AIM OF THE EXERCISE: Every line below that contains "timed" is to be copied.

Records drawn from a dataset
──────

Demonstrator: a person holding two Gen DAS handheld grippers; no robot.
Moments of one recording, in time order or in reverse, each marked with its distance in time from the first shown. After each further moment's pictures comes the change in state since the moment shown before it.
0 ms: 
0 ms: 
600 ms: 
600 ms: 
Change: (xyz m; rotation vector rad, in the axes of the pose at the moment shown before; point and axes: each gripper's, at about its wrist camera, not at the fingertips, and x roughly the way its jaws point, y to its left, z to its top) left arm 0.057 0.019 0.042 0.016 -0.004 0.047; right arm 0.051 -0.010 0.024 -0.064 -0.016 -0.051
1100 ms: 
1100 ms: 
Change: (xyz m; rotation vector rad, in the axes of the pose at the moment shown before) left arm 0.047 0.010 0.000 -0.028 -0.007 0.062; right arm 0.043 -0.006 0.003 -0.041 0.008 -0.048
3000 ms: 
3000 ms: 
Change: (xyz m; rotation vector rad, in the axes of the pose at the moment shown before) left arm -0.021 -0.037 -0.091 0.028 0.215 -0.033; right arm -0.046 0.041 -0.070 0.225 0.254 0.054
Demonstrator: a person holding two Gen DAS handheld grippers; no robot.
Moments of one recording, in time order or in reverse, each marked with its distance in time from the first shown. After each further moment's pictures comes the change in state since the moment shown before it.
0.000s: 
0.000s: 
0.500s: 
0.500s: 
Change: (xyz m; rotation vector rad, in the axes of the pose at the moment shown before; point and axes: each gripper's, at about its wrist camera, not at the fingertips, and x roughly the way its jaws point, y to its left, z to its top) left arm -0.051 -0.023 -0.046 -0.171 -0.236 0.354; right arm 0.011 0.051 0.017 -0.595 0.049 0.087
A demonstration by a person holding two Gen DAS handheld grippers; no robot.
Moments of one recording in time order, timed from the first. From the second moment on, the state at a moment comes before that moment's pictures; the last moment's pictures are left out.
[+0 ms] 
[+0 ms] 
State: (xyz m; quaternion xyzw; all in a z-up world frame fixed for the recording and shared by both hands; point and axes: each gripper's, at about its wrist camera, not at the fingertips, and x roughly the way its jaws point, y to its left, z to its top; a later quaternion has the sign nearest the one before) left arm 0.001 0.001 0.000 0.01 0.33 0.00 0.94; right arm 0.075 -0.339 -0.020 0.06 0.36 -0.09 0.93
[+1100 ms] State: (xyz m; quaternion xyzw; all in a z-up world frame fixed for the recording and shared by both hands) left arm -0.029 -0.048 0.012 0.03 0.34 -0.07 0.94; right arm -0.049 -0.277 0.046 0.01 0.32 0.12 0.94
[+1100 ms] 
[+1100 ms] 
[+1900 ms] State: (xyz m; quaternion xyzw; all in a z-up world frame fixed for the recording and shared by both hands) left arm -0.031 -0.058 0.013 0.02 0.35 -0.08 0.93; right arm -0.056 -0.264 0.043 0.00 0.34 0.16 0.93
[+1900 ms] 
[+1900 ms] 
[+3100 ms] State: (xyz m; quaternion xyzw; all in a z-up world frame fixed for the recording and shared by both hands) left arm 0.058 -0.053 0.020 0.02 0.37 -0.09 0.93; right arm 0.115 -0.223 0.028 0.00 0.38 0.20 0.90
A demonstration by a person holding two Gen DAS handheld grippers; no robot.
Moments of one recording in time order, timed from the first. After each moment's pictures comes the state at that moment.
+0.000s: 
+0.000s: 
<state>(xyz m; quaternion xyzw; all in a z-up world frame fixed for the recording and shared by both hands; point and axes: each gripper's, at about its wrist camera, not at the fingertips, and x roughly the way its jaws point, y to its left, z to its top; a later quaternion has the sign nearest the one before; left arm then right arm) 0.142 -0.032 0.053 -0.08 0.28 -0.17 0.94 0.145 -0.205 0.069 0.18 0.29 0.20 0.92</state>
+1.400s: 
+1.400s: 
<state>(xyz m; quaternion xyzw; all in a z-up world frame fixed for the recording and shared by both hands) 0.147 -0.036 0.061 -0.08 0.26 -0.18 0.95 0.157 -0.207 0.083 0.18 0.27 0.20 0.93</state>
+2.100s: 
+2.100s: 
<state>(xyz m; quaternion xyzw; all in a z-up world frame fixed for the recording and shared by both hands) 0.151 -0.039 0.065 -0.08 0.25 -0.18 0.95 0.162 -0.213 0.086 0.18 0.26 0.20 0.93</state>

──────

RESPONSE AREA:
Moments of one recording in time order, timed from the first. From the second moment on, the state at a moment comes before that moment's pictures; the last moment's pictures are left out.
Moments of one recording in time order, timed from the first. After each moment's pictures comes the state at that moment.

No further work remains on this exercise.